--- What the task requires ---
After the line containing "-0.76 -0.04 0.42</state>", write nothing more; before it, reproduce every line of the material below exactly, starting with the first.

--- Study material ---
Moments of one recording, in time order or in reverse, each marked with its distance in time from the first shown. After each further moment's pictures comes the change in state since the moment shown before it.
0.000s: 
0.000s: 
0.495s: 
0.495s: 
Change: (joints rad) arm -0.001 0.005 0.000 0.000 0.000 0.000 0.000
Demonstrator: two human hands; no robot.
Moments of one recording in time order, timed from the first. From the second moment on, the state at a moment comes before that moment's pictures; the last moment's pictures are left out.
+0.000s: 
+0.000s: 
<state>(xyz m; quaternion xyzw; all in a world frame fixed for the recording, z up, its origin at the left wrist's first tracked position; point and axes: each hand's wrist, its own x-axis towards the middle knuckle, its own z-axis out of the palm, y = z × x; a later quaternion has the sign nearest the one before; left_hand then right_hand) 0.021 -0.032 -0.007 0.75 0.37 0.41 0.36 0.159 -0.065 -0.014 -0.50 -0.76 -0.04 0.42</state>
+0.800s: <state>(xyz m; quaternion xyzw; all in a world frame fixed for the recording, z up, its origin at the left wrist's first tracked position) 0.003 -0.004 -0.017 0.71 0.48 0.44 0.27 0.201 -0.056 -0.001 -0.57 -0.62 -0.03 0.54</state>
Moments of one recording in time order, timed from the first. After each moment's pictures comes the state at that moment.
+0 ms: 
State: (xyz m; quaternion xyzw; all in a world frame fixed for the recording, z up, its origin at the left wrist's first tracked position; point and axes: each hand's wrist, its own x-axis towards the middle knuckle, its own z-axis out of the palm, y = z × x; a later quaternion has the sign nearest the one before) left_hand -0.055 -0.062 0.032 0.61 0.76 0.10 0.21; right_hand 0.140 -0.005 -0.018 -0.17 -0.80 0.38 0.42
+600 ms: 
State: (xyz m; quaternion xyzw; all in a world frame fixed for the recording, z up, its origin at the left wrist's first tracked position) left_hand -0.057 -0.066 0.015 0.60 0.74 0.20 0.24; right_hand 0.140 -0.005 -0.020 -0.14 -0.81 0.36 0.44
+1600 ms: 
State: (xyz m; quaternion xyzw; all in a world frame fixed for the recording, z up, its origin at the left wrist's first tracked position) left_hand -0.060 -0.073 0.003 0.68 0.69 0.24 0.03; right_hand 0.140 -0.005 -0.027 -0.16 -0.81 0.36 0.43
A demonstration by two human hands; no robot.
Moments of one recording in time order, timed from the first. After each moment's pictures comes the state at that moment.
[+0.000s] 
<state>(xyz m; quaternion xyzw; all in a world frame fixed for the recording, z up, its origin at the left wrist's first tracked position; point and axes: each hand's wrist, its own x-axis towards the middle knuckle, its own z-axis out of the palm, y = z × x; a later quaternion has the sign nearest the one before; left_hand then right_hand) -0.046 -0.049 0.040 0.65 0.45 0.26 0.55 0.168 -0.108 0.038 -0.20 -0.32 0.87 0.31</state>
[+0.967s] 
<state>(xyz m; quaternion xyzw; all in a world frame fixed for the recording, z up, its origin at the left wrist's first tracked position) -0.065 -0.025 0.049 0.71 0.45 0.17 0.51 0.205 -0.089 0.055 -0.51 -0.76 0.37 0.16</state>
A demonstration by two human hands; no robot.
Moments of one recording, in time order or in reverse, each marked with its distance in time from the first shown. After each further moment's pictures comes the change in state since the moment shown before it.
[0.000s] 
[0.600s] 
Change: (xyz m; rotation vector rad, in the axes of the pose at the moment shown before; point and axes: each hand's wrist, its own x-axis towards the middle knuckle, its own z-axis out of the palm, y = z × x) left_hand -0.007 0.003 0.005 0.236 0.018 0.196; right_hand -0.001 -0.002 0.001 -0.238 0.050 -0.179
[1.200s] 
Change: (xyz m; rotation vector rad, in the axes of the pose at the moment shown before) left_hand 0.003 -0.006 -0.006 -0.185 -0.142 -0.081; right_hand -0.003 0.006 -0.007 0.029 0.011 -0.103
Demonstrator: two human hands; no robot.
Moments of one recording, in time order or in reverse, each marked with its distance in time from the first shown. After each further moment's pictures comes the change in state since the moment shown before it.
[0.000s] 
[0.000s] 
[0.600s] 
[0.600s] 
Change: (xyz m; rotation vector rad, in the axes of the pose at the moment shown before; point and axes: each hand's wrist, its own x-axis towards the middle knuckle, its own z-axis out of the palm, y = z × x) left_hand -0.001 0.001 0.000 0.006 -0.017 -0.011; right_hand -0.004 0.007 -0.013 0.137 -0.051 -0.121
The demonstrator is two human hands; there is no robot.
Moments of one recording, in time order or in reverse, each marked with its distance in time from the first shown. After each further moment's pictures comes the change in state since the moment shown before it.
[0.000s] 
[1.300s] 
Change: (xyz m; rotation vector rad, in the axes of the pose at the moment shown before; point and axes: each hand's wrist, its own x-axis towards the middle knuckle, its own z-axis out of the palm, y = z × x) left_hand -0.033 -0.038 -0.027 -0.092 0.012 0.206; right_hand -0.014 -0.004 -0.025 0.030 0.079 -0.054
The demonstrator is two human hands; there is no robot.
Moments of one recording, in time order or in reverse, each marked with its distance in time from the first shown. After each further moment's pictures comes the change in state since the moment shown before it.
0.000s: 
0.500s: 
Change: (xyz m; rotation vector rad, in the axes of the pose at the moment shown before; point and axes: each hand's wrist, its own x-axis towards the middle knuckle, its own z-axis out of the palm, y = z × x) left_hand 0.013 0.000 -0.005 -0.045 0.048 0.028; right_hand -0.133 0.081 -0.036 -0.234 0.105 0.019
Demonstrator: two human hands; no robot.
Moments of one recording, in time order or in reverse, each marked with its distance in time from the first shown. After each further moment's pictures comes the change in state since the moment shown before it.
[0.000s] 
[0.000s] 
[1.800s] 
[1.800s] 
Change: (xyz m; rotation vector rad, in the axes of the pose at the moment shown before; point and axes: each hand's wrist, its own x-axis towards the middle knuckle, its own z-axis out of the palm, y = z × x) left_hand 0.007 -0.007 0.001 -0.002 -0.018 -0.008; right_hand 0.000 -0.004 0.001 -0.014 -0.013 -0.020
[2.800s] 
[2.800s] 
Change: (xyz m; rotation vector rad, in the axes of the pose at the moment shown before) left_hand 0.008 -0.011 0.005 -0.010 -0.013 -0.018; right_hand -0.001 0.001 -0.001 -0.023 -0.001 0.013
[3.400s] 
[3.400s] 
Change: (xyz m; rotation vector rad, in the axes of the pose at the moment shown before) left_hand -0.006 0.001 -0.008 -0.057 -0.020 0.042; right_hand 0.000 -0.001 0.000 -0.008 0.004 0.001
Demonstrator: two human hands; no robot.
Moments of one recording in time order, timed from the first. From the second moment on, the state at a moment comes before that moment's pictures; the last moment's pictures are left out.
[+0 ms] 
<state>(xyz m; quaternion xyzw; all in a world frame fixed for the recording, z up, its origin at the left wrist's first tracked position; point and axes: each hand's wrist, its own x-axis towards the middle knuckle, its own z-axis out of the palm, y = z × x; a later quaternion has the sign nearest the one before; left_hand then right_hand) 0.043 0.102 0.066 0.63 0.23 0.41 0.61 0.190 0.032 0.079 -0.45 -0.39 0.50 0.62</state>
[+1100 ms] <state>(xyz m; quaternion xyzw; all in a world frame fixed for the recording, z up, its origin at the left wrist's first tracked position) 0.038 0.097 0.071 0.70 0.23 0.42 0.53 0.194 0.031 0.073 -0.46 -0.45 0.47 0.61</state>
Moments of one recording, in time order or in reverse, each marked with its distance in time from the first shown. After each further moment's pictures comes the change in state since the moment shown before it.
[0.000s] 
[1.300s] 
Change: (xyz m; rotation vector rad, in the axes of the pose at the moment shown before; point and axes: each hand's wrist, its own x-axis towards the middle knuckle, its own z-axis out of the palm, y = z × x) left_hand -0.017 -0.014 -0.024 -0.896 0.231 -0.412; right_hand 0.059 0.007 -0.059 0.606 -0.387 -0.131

--- Answer box ---
Moments of one recording, in time order or in reverse, each marked with its distance in time from the first shown. After each further moment's pictures comes the change in state since the moment shown before it.
0.000s: 
0.000s: 
0.495s: 
0.495s: 
Change: (joints rad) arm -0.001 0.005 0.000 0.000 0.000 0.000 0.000
Demonstrator: two human hands; no robot.
Moments of one recording in time order, timed from the first. From the second moment on, the state at a moment comes before that moment's pictures; the last moment's pictures are left out.
+0.000s: 
+0.000s: 
<state>(xyz m; quaternion xyzw; all in a world frame fixed for the recording, z up, its origin at the left wrist's first tracked position; point and axes: each hand's wrist, its own x-axis towards the middle knuckle, its own z-axis out of the palm, y = z × x; a later quaternion has the sign nearest the one before; left_hand then right_hand) 0.021 -0.032 -0.007 0.75 0.37 0.41 0.36 0.159 -0.065 -0.014 -0.50 -0.76 -0.04 0.42</state>

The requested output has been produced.